Kubernetes-based Canary Deployments for AI Services

Question

Pulumi · Accepted Answer

Canary deployments are a pattern for rolling out releases to a subset of users or servers. The idea is to deploy a new version of your application to a small percentage of your production infrastructure and then gradually increase this percentage as you gain confidence in the release. Kubernetes is a great platform for this kind of deployment strategy due to its powerful orchestration capabilities.

When it comes to AI services, or any service running within a Kubernetes cluster, canary deployments can help ensure that new versions are stable and perform as expected before a full rollout.

To implement a canary deployment in Kubernetes, you typically need:
1. Multiple versions of your application running in the cluster, often with different tags.
2. A Kubernetes service that acts as an entry point to your application.
3. A way to route traffic to different versions of your application based on certain criteria (like weights to adjust traffic percentages).

In our setup, we'll use a simplified scenario of an AI service where we'll have two deployments:
- The stable version of our service (primary).
- The new version of our service to be evaluated (canary).

We will then create a service that routes traffic to both deployments. For simplicity, we will not implement complicated traffic shifting logic, where specific percentages of traffic are shifted to the canary. Instead, we will just ensure both versions are running and are accessible.

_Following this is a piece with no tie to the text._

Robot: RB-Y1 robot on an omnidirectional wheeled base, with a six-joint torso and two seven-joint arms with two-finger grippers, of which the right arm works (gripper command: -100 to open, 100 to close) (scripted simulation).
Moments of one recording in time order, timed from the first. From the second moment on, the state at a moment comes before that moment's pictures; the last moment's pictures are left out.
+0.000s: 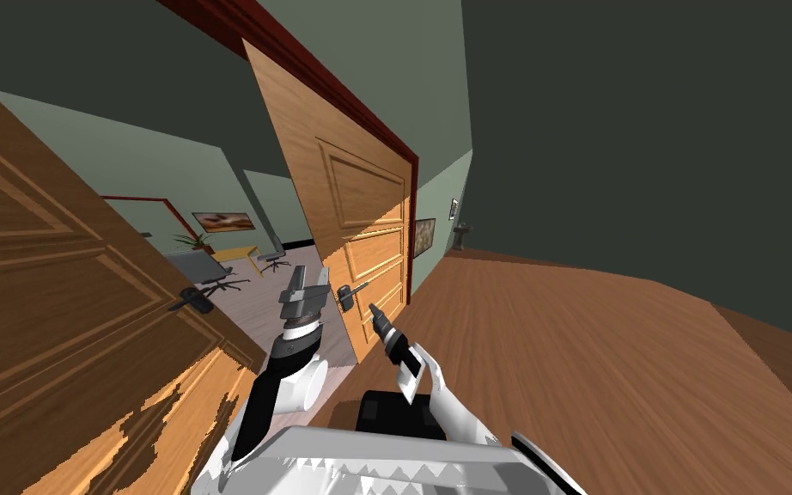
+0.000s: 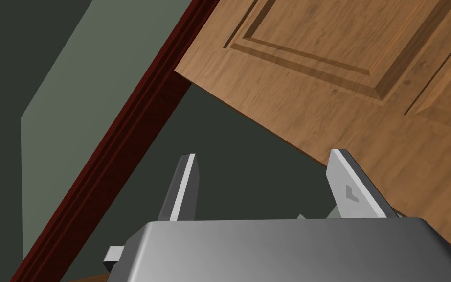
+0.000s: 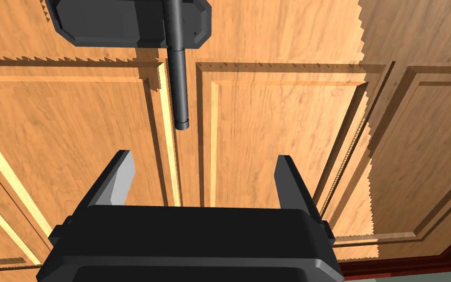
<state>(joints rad) -0.20 -0.10 0.82 -1.25 -0.03 -0.34 -0.20</state>
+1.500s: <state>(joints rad) -0.25 -0.06 0.84 -1.14 -0.03 -0.33 -0.20</state>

Here's a basic Pulumi program in Python that sets up a canary deployment in Kubernetes. We will use two Deployments and one Service resource. The deployments will each run a version of an AI service, and the service will expose both deployments under a single IP address.

```python
import pulumi
import pulumi_kubernetes as k8s

# Define the stable version of your AI application.
primary_app_labels = {"app": "ai-service", "version": "stable"}
primary_deployment = k8s.apps.v1.Deployment("primary-deployment",
    spec=k8s.apps.v1.DeploymentSpecArgs(
        replicas=3,
        selector=k8s.meta.v1.LabelSelectorArgs(
            match_labels=primary_app_labels
        ),
        template=k8s.core.v1.PodTemplateSpecArgs(
            metadata=k8s.meta.v1.ObjectMetaArgs(
                labels=primary_app_labels,
            ),
            spec=k8s.core.v1.PodSpecArgs(
                containers=[k8s.core.v1.ContainerArgs(
                    name="ai-service",
                    image="my-ai-service:stable",  # Replace with your stable image tag
                    ports=[k8s.core.v1.ContainerPortArgs(container_port=80)],
                )],
            ),
        ),
    ),
)

# Define the canary version of your AI application.
canary_app_labels = {"app": "ai-service", "version": "canary"}
canary_deployment = k8s.apps.v1.Deployment("canary-deployment",
    spec=k8s.apps.v1.DeploymentSpecArgs(
        replicas=1,
        selector=k8s.meta.v1.LabelSelectorArgs(
            match_labels=canary_app_labels
        ),
        template=k8s.core.v1.PodTemplateSpecArgs(
            metadata=k8s.meta.v1.ObjectMetaArgs(
                labels=canary_app_labels,
            ),
            spec=k8s.core.v1.PodSpecArgs(
                containers=[k8s.core.v1.ContainerArgs(
                    name="ai-service",
                    image="my-ai-service:canary",  # Replace with your canary image tag
                    ports=[k8s.core.v1.ContainerPortArgs(container_port=80)],
                )],
            ),
        ),
    ),
)

# Create a Kubernetes Service to expose both deployments under a single IP address.
service = k8s.core.v1.Service("ai-service",
    spec=k8s.core.v1.ServiceSpecArgs(
        selector={"app": "ai-service"},  # This will match both primary and canary pods.
        ports=[k8s.core.v1.ServicePortArgs(
            port=80,
            target_port=80,
        )],
        type="LoadBalancer",  # Use LoadBalancer for external access (could be ClusterIP or NodePort).
    ),
)

# Export the Service name and IP address for easy access after deployment.
pulumi.export("service_name", service.metadata["name"])
pulumi.export("service_ip", service.status.apply(lambda status: status.load_balancer.ingress[0].ip if status.load_balancer.ingress else "Not assigned yet"))
```

This Pulumi program creates two deployments and a service in your Kubernetes cluster:
1. `primary-deployment` is the Deployment that runs the stable version of the AI service.
2. `canary-deployment` is the Deployment that runs the new, "canary" version of the AI service that needs to be tested.
3. `ai-service` is the Service that provides access to both the primary and canary versions of the AI service. It will load balance traffic between them indiscriminately.

Remember to replace the image repository and tag (`my-ai-service:stable` and `my-ai-service:canary`) with the actual path and version of your container images.

Also note that while this setup gets both versions running, real-world scenarios often require more sophisticated setup for splitting traffic (e.g., using Istio's traffic management capabilities) and automating promotions or rollbacks based on monitoring and alerting.